Rob Roy is a historical novel written by Sir Walter Scott. The action is narrated by an Englishman who travels to the Scottish Highlands. This popular book was adapted into a movie in 1995 that starred Liam Neeson.
When Frank Obaldistone is sent, disinherited and in disgrace, to live with his uncle, Sir Hildebrand, he meets and falls in love with the beautiful Diana Vernon. But, when his cousin Rashleigh steals documents that are vital to his father’s livelihood and reputation, Frank has no choice but to pursue him to restore his father’s honour and his family’s good name. Along the way, Frank crosses paths with the legendary Rob Roy—an infamous Scottish folk hero who has information of benefit to Frank and his family.

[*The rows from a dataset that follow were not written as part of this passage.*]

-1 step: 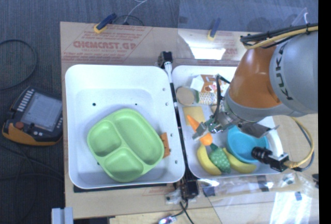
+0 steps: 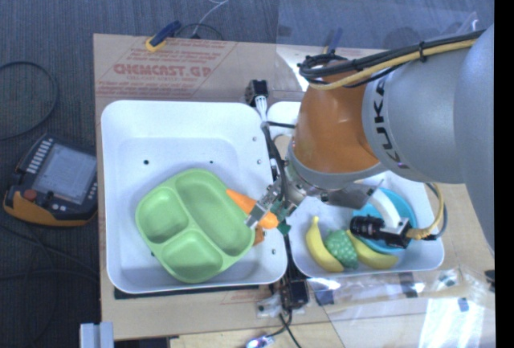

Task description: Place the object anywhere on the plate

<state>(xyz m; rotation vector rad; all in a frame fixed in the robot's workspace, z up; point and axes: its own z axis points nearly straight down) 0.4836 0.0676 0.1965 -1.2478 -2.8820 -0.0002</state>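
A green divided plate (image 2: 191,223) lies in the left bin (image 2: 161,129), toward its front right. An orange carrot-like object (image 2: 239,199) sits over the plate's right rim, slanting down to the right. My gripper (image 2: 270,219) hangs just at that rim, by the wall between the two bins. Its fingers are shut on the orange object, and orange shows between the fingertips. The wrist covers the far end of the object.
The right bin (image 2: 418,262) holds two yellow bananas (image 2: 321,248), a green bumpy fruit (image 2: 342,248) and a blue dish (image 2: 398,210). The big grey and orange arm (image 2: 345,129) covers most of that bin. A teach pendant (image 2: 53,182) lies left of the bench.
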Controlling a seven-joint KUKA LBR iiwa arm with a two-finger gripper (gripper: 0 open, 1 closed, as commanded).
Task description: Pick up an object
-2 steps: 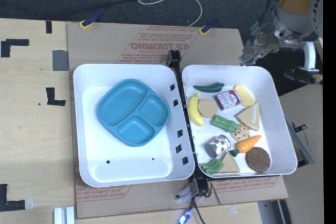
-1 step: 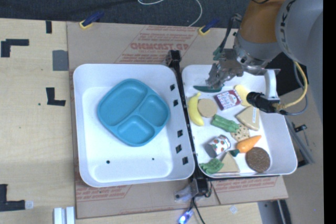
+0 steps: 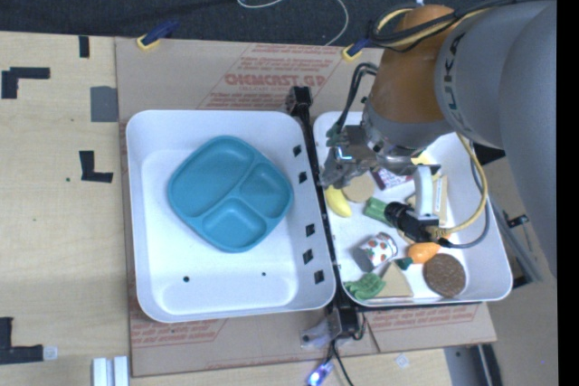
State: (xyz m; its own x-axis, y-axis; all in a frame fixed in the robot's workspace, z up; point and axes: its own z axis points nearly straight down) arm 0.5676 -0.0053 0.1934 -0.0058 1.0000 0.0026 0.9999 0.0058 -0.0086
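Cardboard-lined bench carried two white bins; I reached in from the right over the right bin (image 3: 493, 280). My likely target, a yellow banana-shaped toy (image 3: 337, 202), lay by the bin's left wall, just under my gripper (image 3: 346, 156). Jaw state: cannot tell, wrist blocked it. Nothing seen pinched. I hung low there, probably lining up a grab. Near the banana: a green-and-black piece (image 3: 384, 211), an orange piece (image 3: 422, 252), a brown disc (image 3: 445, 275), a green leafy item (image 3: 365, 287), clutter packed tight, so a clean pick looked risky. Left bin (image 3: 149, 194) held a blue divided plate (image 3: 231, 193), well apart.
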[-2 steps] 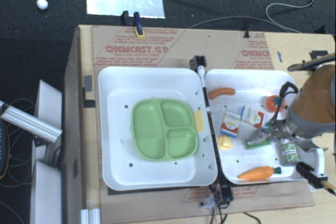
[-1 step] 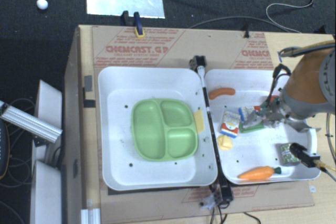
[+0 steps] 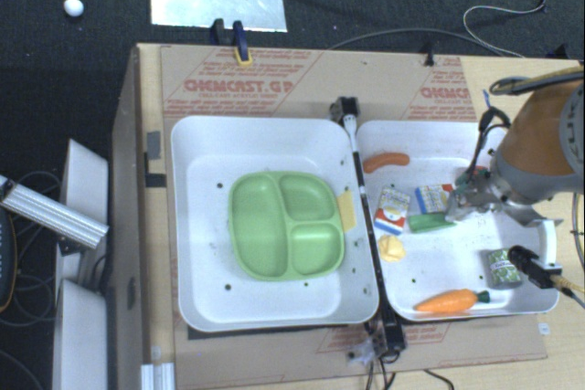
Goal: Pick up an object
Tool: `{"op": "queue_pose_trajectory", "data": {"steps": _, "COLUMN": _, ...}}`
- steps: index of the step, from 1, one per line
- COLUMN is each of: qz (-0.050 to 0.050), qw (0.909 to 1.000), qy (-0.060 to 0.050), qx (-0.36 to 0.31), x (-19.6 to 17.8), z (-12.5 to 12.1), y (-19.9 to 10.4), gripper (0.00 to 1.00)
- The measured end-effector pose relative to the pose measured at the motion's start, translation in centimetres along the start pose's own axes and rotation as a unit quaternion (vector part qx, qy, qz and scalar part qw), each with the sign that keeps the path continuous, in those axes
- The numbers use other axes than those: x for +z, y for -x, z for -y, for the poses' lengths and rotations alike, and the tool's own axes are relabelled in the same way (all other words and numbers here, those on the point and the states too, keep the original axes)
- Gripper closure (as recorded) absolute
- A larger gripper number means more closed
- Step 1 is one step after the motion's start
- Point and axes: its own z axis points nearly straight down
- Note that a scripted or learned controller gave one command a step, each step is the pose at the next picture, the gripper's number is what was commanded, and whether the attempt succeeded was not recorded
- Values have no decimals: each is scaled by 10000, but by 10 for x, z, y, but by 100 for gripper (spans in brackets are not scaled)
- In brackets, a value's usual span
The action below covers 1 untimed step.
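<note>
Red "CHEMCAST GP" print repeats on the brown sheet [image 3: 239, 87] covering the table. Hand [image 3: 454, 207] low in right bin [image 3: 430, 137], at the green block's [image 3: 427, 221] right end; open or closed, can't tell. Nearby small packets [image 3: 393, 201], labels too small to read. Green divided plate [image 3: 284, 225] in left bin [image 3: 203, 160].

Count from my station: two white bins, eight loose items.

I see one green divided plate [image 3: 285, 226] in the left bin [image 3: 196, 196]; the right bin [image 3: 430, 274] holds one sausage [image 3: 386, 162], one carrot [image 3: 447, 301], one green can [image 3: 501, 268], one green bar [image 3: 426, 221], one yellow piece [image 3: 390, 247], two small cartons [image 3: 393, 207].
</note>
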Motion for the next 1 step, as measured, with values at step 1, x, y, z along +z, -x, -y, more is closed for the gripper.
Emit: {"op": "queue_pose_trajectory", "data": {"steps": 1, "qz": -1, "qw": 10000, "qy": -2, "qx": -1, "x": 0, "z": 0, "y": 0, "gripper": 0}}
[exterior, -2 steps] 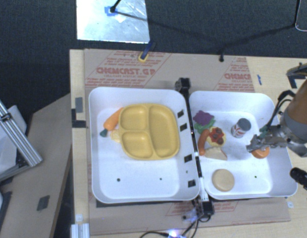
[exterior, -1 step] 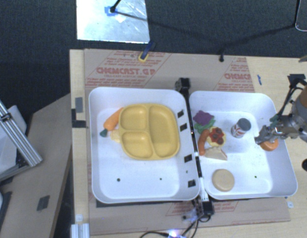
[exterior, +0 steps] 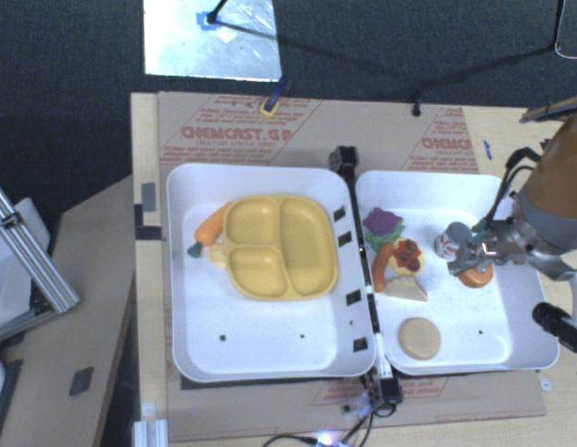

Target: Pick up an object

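A round tan cookie-like piece (exterior: pixel 421 337) is seen nearest the camera, in the right bin (exterior: pixel 526 347), to the left of the gripper (exterior: pixel 465 252) and nearer than it. The gripper is seen over the right bin's middle right; whether it is apart or together cannot be told. Just beside its tip, a small round reddish-white object (exterior: pixel 447 243) lies to the left, and an orange round object (exterior: pixel 476 276) lies directly under the wrist, partly hidden. Further left of the gripper a pizza-slice toy (exterior: pixel 404 270) with red topping is seen, touching an orange carrot-like piece (exterior: pixel 381 266), with a purple toy (exterior: pixel 382 222) just beyond them. Well to the left, in the left bin (exterior: pixel 191 343), a yellow divided plate (exterior: pixel 277 246) is laid, with an orange carrot (exterior: pixel 210 225) touching its left edge. Beyond both bins, "CHEMCAST GP" is printed in red on the brown sheet (exterior: pixel 237 130) covering the tabletop; similar red print is partly readable further right.
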`<state>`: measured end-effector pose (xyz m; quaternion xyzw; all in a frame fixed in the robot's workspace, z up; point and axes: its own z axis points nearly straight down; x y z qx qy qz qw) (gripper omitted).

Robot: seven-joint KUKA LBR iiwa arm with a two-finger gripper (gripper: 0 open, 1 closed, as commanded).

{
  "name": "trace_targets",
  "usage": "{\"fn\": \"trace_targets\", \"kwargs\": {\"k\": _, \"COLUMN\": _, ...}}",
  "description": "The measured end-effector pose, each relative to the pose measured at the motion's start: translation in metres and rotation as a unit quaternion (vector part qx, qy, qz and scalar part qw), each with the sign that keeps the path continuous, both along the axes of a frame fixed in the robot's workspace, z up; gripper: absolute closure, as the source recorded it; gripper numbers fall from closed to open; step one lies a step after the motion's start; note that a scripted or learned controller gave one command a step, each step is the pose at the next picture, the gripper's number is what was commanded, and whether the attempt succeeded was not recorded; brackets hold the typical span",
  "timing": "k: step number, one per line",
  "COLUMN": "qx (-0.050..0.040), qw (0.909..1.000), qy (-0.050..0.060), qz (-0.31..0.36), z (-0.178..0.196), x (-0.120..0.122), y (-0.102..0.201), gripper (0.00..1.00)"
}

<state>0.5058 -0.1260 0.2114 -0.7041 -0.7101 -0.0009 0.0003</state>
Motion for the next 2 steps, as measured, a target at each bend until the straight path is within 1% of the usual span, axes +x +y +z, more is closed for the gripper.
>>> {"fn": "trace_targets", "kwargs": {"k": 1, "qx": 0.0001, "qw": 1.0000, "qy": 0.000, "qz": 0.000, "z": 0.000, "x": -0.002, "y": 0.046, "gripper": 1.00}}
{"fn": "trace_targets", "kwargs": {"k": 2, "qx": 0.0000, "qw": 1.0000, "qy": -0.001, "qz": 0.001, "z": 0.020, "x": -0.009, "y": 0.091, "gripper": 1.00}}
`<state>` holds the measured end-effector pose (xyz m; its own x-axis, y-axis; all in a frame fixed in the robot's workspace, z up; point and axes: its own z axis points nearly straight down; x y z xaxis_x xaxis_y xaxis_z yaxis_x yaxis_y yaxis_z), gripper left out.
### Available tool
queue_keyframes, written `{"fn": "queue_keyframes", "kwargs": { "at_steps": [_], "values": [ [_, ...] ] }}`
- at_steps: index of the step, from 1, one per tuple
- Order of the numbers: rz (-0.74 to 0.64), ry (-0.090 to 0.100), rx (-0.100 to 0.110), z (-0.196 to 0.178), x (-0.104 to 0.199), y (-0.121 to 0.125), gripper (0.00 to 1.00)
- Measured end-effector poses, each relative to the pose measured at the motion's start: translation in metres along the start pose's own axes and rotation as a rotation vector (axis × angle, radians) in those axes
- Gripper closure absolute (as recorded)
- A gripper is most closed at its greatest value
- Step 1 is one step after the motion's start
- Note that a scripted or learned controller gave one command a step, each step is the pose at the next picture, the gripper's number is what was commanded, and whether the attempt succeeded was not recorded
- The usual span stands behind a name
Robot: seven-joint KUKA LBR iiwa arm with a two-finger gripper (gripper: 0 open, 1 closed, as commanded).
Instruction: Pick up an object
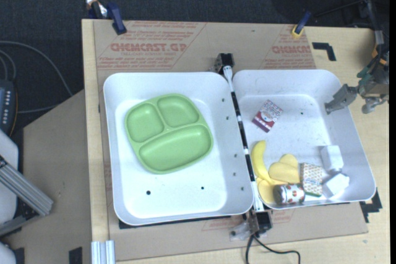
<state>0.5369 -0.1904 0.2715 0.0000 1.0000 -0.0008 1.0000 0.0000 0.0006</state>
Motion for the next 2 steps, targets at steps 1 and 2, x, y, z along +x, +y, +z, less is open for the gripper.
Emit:
{"fn": "queue_keyframes", "kwargs": {
  "at_steps": [1,2],
  "values": [
    [0.0,0.002,0.002,0.158,0.068,-0.017,0.0],
    [-0.001,0.001,0.0,0.187,0.095,0.063,0.0]
  ]
}}
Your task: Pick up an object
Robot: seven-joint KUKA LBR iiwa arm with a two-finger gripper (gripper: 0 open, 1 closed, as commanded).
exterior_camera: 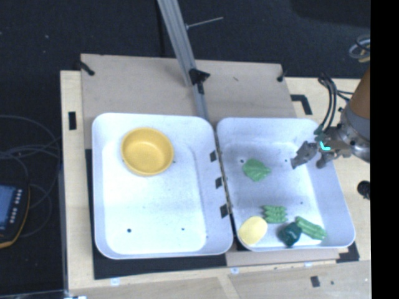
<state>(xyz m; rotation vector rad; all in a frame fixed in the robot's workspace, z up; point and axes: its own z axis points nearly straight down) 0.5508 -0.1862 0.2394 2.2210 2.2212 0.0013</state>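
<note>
My tool (310, 156) hangs parted and empty over the right bin (329, 185). Nothing is picked yet; the green leaf (255, 169) lies nearest.

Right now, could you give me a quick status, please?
Claw open, holding nothing, above right bin. Nearest: green leaf piece, untouched. Nothing between them.

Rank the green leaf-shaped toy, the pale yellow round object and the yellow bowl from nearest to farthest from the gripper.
1. Green leaf-shaped toy, right bin, beside the gripper.
2. Pale yellow round object, right bin's front corner.
3. Yellow bowl, left bin.
</note>
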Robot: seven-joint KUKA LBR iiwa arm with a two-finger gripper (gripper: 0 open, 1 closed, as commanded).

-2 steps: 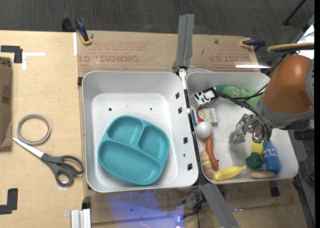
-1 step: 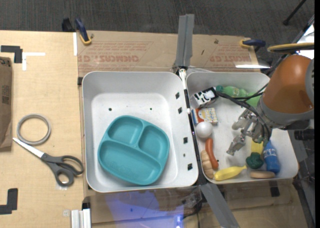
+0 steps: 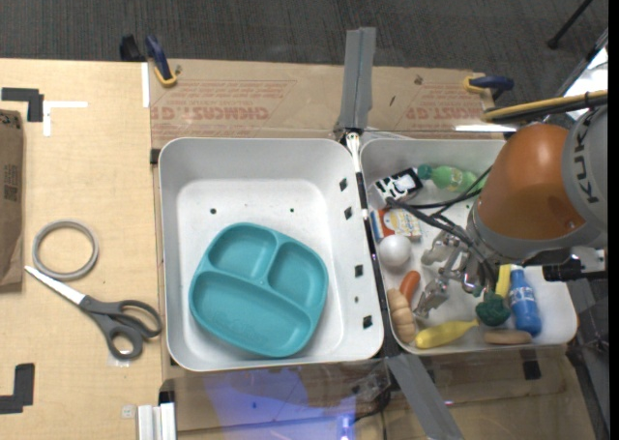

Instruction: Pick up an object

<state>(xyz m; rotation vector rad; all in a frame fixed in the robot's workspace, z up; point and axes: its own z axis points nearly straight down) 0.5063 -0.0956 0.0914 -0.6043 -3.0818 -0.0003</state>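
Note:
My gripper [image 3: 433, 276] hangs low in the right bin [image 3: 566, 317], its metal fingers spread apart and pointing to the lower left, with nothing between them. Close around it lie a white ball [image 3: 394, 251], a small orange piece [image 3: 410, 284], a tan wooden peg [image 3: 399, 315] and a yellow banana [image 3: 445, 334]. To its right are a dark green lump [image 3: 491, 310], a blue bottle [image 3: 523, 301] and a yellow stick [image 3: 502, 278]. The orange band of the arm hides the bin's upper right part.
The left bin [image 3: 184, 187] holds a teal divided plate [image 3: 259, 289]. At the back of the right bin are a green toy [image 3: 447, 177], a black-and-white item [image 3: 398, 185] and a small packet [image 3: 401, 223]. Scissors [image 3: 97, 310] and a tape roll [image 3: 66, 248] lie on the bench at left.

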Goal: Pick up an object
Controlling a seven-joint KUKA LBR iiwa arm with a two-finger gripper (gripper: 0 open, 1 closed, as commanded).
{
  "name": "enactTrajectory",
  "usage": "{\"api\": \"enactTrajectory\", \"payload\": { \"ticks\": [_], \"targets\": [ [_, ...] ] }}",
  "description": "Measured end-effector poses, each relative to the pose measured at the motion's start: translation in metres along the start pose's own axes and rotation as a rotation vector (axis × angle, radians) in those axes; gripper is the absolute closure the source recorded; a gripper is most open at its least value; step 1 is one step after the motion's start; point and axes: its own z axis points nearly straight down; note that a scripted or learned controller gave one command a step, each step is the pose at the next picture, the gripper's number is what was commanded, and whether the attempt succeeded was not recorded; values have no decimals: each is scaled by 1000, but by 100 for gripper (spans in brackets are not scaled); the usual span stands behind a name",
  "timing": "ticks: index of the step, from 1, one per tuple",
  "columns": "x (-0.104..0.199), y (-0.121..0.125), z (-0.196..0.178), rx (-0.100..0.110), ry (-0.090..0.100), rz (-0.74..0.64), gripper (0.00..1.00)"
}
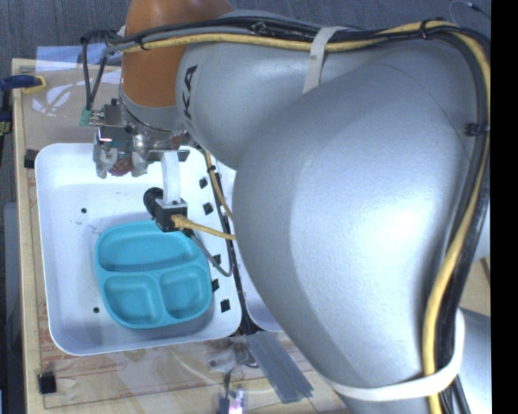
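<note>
**Tray in the left bin, tool above its far end**

Tray (153, 274), turquoise and divided into three compartments, is the one object you see in the left bin (60, 205). It lies flat on the bin floor in the near half, with its one long compartment toward the far side and its two smaller compartments toward you. Its right edge sits close to the bin's right wall.

Look to the far end of the same bin and you find the tool (121, 160), hanging below the orange band (160, 37) of the arm (354, 188). It sits over the bin's far left corner, well apart from the tray. You cannot tell from this view how its fingers stand: the wrist hardware crowds them and the detail is too small. Nothing is visibly held there.

Note the white bracket with a black fitting (167, 205) that hangs from the wrist just beside the tray's far right corner; a yellow cable (203, 228) runs from it back toward the arm. You cannot tell whether the fitting touches the tray.

The grey body of the arm covers most of the right half of the view, and with it nearly all of the right bin (257, 313), of which you see a strip of white rim. The bench (34, 102) shows at the far left corner, where a blue clamp (17, 83) grips its edge.
</note>
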Motion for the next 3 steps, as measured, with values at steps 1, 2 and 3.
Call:
{"api": "enactTrajectory", "payload": {
  "ticks": [1,2,3],
  "targets": [
    [-22,28,6,-3,-1,-82,100],
    [13,-47,-68,-2,0,-20,100],
    [9,-44,-101,-1,-1,-2,100]
  ]
}}
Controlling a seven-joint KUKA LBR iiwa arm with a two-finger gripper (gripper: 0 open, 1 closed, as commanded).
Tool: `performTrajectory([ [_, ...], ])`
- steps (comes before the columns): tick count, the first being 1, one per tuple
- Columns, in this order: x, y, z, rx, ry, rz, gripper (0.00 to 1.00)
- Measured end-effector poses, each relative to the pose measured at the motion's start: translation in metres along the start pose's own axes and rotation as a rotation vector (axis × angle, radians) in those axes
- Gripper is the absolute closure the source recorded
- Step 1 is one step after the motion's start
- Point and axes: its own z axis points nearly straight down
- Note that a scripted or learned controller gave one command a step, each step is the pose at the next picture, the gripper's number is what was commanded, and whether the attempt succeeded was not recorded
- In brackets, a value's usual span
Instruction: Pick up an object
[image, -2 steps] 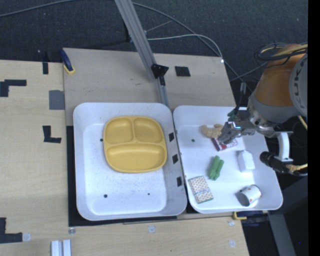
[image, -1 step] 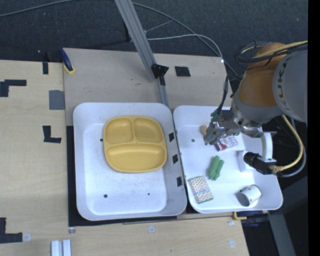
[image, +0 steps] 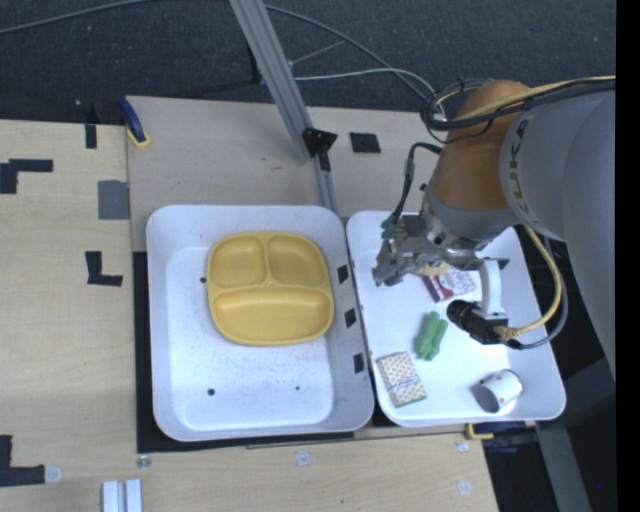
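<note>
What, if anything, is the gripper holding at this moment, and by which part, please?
It cannot be told: the gripper hangs over the right bin near a small packet, and nothing shows between its fingers.

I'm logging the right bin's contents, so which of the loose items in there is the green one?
The small green block near the middle of the right bin. The patterned packet below it is pale and checkered, and the little cup is white and grey.

A divided plate (image: 270, 288) lies in the left bin (image: 165, 330); right of it, the other bin (image: 545, 385) holds a block (image: 431, 336), patterned packet (image: 401, 378) and cup (image: 497, 390).
</note>
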Motion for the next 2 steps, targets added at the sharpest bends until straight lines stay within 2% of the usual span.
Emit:
performTrajectory([
  [2,0.111,0.013,0.002,0.0,0.0,0.0,1.0],
])
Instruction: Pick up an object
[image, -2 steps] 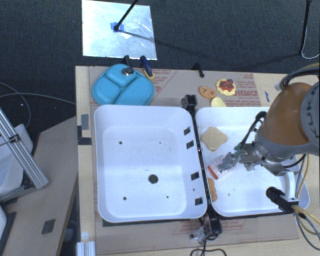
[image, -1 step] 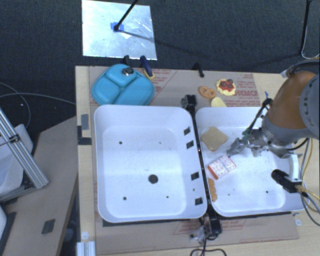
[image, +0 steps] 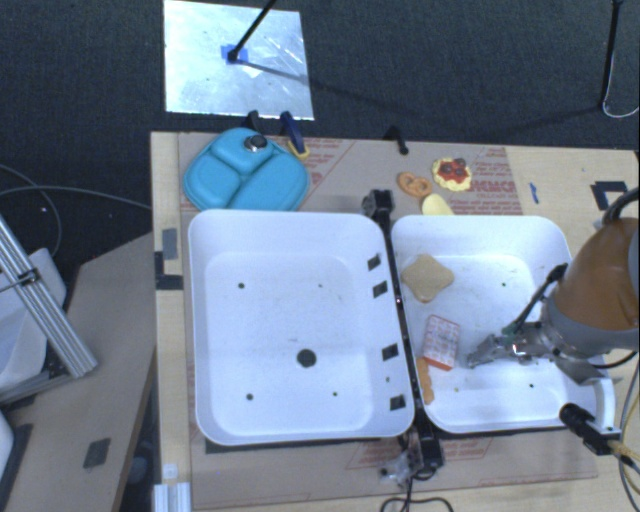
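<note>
In the right bin (image: 520, 232) lie a tan bread-like slice (image: 426, 277), a pinkish patterned packet (image: 440, 342) and a thin orange stick (image: 424, 379) near the bin's left wall. My gripper (image: 481, 353) is low in that bin, reaching leftward from the arm at the right edge. Its tip sits just right of the packet. Nothing shows between its fingers.
The left bin (image: 220, 250) holds a small dark spot (image: 307, 358). Behind the bins on the cardboard sit a blue sectioned tray (image: 246, 174), an orange piece (image: 413, 184), a red-topped round toy (image: 452, 173) and a yellow piece (image: 436, 205). A black divider (image: 392, 300) separates the bins.
</note>
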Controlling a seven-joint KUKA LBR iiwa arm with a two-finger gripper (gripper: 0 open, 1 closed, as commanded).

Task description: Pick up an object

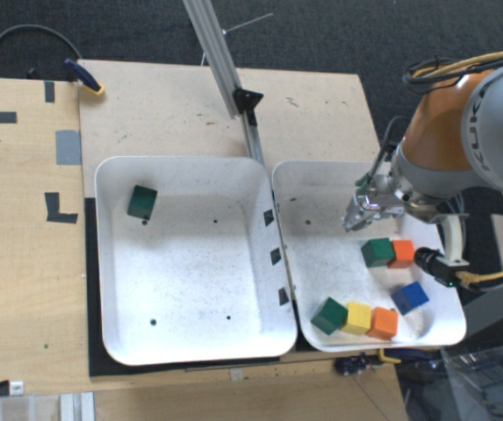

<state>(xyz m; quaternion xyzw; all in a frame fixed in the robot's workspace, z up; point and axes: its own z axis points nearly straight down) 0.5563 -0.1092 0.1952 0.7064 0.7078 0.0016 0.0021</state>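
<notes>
My gripper (362, 211) hangs over the right bin (314, 191), just up and left of a green block (377, 253) that touches an orange block (402, 252). I see nothing between its fingers. A blue block (410, 297) lies lower right. Along the bin's front sit a green block (329, 315), a yellow block (357, 317) and an orange block (384, 323) in a row. A lone dark green block (142, 203) rests in the left bin (181, 323) near its upper left corner.
A slanted metal rail (216, 46) crosses above the bins and ends at a black clamp (247, 101). Black clips (276, 254) sit on the wall between the bins. Yellow cables (462, 64) run by the arm at right.
</notes>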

The year 1723 saw the publication of a fictionalised account of his life, The Highland Rogue. Rob Roy became a legend in his own lifetime, and George I was moved to issue a pardon for his crimes just as he was about to be transported to the colonies. The publication of Rob Roy, by Sir Walter Scott in 1817, further added to his fame and fleshed out his biography. Hector Berlioz was inspired by the book to compose an overture. William Wordsworth wrote a poem called "Rob Roy's Grave" during a visit to Scotland. Adaptations of his story have also been told in film including the 1922 silent film Rob Roy, a 1953 film from Walt Disney Productions Rob Roy, the Highland Rogue and the 1995 Rob Roy directed by Michael Caton-Jones and starring Liam Neeson.
Set against the backdrop of the 1715 Jacobite Rising in Scotland, Sir Walter Scott’s Rob Roy is both an epic tale of adventure and romance, and a realistic reflection of the brutal living and social conditions present in Scotland during the early eighteenth century.